- **EXERCISE REQUIREMENTS**: Copy the data exactly; pictures stay out of the copy.

- **SUPPLIED DATA**:
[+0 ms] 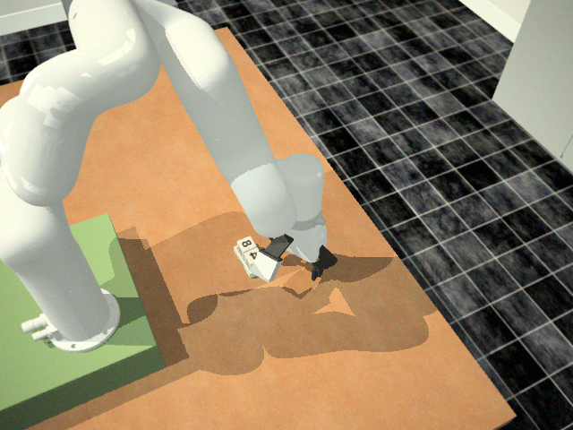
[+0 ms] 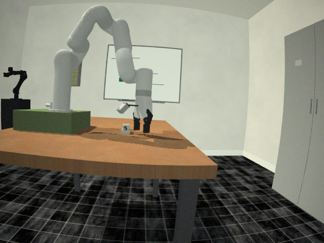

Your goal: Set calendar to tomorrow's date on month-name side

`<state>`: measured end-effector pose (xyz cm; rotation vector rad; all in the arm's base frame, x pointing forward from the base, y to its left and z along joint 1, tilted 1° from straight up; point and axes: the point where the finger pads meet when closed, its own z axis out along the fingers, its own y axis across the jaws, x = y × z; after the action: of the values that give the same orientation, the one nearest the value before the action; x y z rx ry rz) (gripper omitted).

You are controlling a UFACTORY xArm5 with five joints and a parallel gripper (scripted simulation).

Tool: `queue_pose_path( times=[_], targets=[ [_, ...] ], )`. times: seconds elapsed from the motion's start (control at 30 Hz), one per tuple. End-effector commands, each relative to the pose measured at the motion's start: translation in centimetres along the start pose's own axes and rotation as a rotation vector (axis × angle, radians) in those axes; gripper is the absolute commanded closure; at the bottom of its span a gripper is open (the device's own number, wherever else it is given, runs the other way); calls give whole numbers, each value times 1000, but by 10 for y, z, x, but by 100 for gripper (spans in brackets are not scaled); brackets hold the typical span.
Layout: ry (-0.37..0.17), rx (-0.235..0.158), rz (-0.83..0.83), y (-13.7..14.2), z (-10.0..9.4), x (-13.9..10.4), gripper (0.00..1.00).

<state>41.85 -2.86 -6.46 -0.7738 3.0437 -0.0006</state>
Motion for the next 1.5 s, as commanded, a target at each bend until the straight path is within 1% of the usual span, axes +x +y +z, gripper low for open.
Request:
queue_pose_path(
  times=[0.0, 1.23, 1.47],
  targets=[
    [-3, 2, 0, -1, -1, -1, 0],
    [-3, 2, 0, -1, -1, -1, 0],
    [-3, 2, 0, -1, -7, -1, 0]
  ],
)
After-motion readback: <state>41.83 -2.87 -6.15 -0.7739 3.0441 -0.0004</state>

- **WRITTEN ANSWER**:
[+0 ms] 
[+0 ms] 

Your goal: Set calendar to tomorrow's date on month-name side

`<state>`: measured end-effector pose (xyz cm; rotation vector rad; all in the arm's base frame, x pointing forward from the base, y to its left and z along joint 1, tilted 1° from straight up; point and axes: the point where the finger pads meet when closed, its own z axis out along the fingers, its own y axis across the jaws, x = y × z; after the action: of the values that give the same orientation, the one nearest the value before the action; x y z rx ry rz) (gripper omitted).

You are controlling a UFACTORY xArm5 with five joints and a parallel gripper (scripted simulation).

Tool: `queue_pose_path( times=[_], targets=[ [_, ...] ], )`. times: seconds elapsed from the motion's start (control at 30 Hz), one per tuple. End-effector commands, each relative to the pose measured at the motion's start: translation in centimetres along the start pose's own axes and rotation as a rotation vector (axis × angle, radians) in those axes; gripper is the absolute commanded closure; at the bottom of its span a gripper is open (the device's own number, wherever else it is given, runs the other way); calls give whole numbers, each value times 1000, but by 10 for y, z, x, but by 100 for gripper (spans in brackets are not scaled); brackets hold the typical span.
Layout: ry (-0.37..0.17), rx (-0.235..0.158), rz (-0.83..0.83), y (-13.7..14.2), z (-10.0..9.4), x (-13.9..10.4), gripper (0.00..1.00).

<state>41.85 -2.86 -6.46 -0.7738 3.0437 -0.0006</state>
Motion for the next 1.5 s, as commanded, a target at each bend until the straight path is within 1% of the usual span, axes +x +y +z, gripper low for open.
Request:
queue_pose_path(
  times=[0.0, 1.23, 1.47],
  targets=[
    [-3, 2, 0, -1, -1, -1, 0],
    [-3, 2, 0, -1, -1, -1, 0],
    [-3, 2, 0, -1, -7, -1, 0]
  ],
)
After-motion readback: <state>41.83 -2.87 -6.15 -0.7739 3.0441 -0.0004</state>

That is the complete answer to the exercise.